• Instructions to follow: Pictures aside, repeat the whole listing word for word.
=======
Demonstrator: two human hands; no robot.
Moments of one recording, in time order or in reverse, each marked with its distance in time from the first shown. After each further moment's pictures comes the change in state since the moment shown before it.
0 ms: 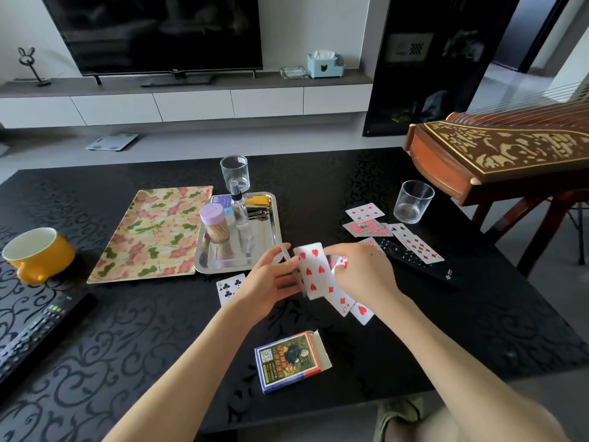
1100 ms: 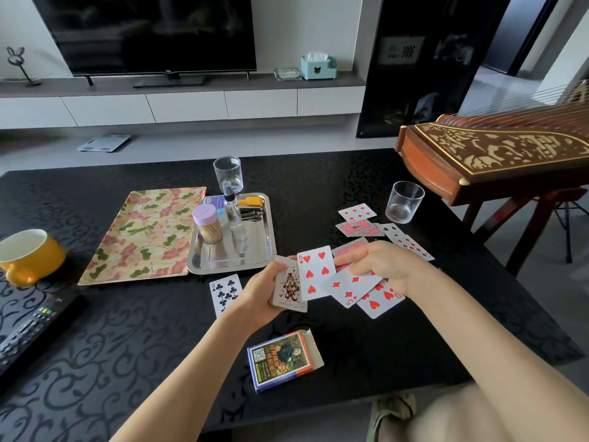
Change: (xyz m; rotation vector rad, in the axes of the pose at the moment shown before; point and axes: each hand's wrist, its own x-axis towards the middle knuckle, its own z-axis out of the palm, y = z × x) left_hand -0.007 -0.008 0.014 -0.137 0.005 -0.191; right_hand 0.006 0.028 -0.045 0.614 -0.468 0.461
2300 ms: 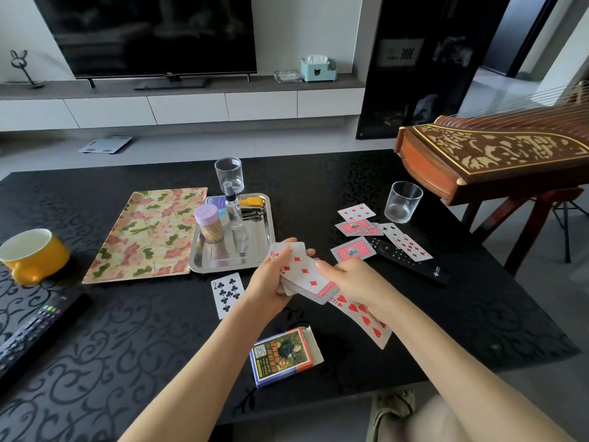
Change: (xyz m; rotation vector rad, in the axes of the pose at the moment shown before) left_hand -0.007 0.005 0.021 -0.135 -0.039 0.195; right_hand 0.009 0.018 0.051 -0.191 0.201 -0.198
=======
• Written solution:
Demonstrator: two human hands; no robot.
Moments of one recording, in time order or in reverse, each marked with its distance in time from the first shown. After each further moment's pictures comes the change in state since the moment shown before it.
0 ms: 
1100 ms: 
Change: (xyz m; rotation vector rad, in the axes of the pose at the moment shown before; point and axes: each hand's wrist, its own x-axis towards the middle knuckle, its own z-axis out of the palm, y = z × x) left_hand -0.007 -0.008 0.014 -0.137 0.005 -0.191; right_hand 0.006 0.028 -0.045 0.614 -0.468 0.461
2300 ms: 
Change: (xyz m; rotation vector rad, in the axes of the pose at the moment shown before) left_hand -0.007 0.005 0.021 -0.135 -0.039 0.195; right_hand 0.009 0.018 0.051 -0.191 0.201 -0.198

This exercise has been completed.